Constrained shrinking of nanoimprinted pre-stressed polymer films to achieve programmable, high-resolution, miniaturized nanopatterns.

Nanoimprint lithography is an emerging technology to form patterns and features in the nanoscale. Production of nanoscale patterns is challenging particularly in the sub-50 nm range. Pre-stressed polymer films with embedded microscale pattern can be miniaturized by shrinking induced due to thermal stress release. However, when pre-stressed films are thermally nanoimprinted with sub-micron features and shruken, they lose all the topographical features due to material recovery. Here we report a new approach that prevents recovery and allows retention of shrunken patterns even at the scale of <50 nm.
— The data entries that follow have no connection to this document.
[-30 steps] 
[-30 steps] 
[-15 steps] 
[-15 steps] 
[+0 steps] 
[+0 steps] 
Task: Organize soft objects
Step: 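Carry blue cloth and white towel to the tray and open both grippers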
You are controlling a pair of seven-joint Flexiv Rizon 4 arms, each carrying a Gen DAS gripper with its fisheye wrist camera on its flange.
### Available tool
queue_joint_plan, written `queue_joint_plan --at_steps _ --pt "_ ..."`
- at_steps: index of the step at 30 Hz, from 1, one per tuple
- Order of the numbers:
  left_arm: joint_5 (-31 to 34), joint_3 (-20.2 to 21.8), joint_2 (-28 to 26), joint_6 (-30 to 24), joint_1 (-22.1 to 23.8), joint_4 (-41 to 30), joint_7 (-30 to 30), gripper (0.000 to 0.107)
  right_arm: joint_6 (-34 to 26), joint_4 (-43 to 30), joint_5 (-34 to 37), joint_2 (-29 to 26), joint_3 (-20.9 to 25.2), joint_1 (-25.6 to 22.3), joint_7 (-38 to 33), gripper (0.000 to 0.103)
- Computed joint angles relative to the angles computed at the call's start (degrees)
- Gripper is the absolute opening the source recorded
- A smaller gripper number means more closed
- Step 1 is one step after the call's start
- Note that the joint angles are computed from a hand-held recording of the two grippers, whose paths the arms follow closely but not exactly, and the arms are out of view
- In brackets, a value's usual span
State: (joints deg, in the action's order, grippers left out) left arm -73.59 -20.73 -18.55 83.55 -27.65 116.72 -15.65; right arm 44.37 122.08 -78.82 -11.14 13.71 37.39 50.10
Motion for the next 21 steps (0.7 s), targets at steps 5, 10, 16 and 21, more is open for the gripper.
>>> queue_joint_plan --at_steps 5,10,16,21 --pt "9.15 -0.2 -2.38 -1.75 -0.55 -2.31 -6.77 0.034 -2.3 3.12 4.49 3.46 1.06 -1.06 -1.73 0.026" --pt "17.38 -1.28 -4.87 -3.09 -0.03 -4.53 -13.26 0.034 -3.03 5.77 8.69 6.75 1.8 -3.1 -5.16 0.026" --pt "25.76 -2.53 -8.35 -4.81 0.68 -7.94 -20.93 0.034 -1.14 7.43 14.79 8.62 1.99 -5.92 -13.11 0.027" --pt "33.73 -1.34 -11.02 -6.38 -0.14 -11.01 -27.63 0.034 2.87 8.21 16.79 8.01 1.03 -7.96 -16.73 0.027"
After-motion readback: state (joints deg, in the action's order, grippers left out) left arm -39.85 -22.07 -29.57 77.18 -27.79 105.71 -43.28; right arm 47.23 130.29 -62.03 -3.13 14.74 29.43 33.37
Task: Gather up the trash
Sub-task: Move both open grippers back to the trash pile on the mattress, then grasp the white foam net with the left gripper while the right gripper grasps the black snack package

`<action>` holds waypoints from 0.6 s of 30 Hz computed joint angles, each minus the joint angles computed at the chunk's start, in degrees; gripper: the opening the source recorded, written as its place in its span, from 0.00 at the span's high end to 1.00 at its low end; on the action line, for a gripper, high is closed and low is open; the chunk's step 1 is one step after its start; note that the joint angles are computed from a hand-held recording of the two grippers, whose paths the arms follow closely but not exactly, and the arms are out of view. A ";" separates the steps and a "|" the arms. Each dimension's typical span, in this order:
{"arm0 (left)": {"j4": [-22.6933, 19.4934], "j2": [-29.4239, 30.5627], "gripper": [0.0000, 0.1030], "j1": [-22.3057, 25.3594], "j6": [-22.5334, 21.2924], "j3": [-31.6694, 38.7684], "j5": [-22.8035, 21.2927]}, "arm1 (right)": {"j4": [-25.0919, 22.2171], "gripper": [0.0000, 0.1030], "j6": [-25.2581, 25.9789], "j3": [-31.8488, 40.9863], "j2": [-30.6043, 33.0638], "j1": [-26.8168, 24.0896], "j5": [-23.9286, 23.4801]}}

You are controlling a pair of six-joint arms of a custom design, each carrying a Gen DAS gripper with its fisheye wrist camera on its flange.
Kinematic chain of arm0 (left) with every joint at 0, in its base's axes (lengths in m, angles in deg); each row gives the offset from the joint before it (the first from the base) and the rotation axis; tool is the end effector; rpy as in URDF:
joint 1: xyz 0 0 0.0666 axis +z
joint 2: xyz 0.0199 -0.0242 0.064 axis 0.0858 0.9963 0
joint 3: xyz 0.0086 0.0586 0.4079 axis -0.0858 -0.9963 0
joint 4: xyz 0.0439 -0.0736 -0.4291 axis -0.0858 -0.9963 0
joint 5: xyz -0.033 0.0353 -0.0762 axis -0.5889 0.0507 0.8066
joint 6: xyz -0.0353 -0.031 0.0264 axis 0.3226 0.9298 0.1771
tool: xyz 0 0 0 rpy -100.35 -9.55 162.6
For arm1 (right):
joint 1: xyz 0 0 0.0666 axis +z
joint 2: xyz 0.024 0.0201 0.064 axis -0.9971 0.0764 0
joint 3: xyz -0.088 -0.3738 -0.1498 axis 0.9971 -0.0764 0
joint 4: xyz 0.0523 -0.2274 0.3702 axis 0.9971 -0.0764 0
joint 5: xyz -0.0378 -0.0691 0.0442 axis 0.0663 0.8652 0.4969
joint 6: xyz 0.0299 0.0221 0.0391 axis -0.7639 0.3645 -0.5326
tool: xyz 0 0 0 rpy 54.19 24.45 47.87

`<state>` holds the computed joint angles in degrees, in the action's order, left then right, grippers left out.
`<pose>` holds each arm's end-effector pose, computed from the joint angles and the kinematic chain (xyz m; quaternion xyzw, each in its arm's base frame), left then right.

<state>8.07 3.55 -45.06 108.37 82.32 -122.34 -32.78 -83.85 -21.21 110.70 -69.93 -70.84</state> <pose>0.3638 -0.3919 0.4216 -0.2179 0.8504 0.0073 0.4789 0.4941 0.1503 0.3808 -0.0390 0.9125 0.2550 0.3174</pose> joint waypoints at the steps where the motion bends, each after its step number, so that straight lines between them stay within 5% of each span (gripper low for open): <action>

We have discovered that when the shrinking process is mechanically constrained in one direction, the thermal treatment only relieves the stress in the orthogonal direction leading to a uniaxial shrinkage in that direction while preserving the topographical features. A second step, with the constraint in the orthogonal direction leads to biaxial shrinkage and preservation of all of the topographical features. This new technique can produce well defined and high resolution nanostructures at dimensions below 50 nm. The process is programmable and the thermal treatment can be tuned to shrink features to various dimension below the original imprint which we use to produce tunable and gradient plasmonic structures.